- [Task requirements] Copy each line below exactly and leave the pictures out.
___ Recorded information
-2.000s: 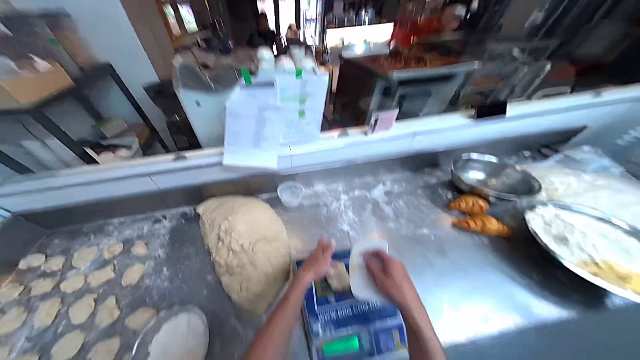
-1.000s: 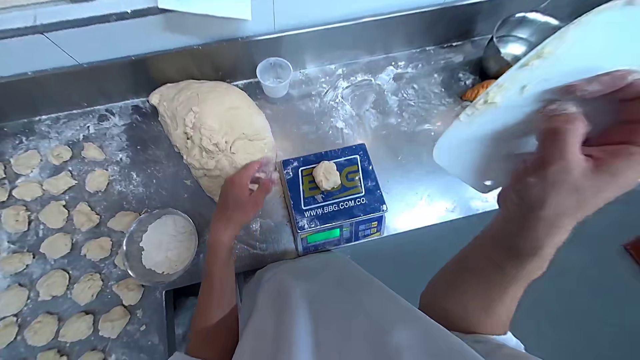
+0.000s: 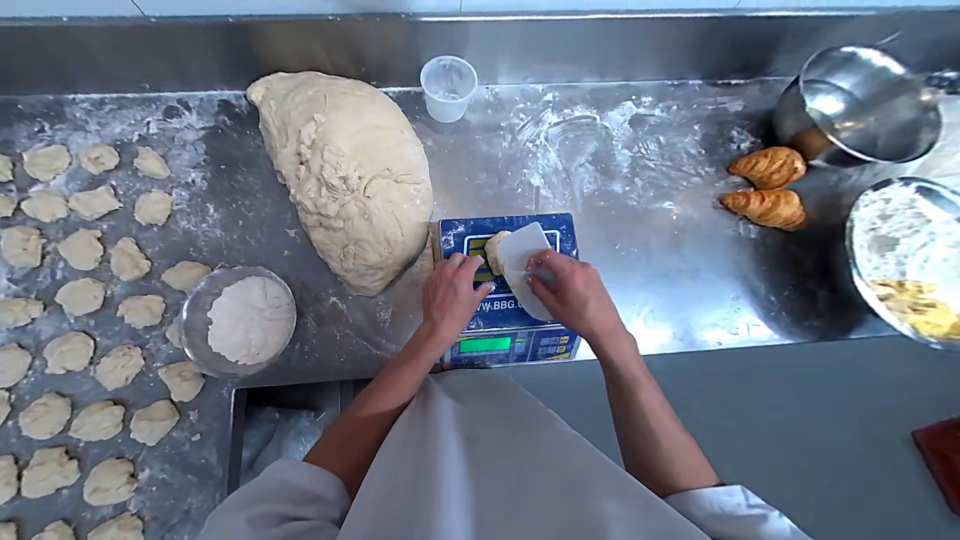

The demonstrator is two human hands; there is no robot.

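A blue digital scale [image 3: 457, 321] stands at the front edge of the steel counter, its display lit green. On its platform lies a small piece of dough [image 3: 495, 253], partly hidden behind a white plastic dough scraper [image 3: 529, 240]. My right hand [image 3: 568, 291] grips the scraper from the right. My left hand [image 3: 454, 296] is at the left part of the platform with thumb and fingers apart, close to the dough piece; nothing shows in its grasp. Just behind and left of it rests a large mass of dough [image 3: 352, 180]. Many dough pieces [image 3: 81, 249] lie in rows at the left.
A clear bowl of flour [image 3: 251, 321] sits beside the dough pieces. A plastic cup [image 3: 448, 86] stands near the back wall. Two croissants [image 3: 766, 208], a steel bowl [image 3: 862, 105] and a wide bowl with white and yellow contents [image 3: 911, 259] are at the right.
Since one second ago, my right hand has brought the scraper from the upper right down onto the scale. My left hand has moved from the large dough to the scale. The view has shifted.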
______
- [Your solution]
-2.000s: 
-1.000s: 
+0.000s: 

The demonstrator is two human hands; there is no robot.

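A blue digital scale [image 3: 457, 321] stands at the front edge of the steel counter, its display lit green. On its platform lies a small piece of dough [image 3: 495, 253], partly hidden behind a white plastic dough scraper [image 3: 529, 240]. My right hand [image 3: 568, 291] grips the scraper from the right. My left hand [image 3: 454, 296] is at the left part of the platform with thumb and fingers apart, close to the dough piece; nothing shows in its grasp. Just behind and left of it rests a large mass of dough [image 3: 352, 180]. Many dough pieces [image 3: 81, 249] lie in rows at the left.
A clear bowl of flour [image 3: 251, 321] sits beside the dough pieces. A plastic cup [image 3: 448, 86] stands near the back wall. Two croissants [image 3: 766, 208], a steel bowl [image 3: 862, 105] and a wide bowl with white and yellow contents [image 3: 911, 259] are at the right.
Since one second ago, my right hand has brought the scraper from the upper right down onto the scale. My left hand has moved from the large dough to the scale. The view has shifted.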

No further work remains in this exercise.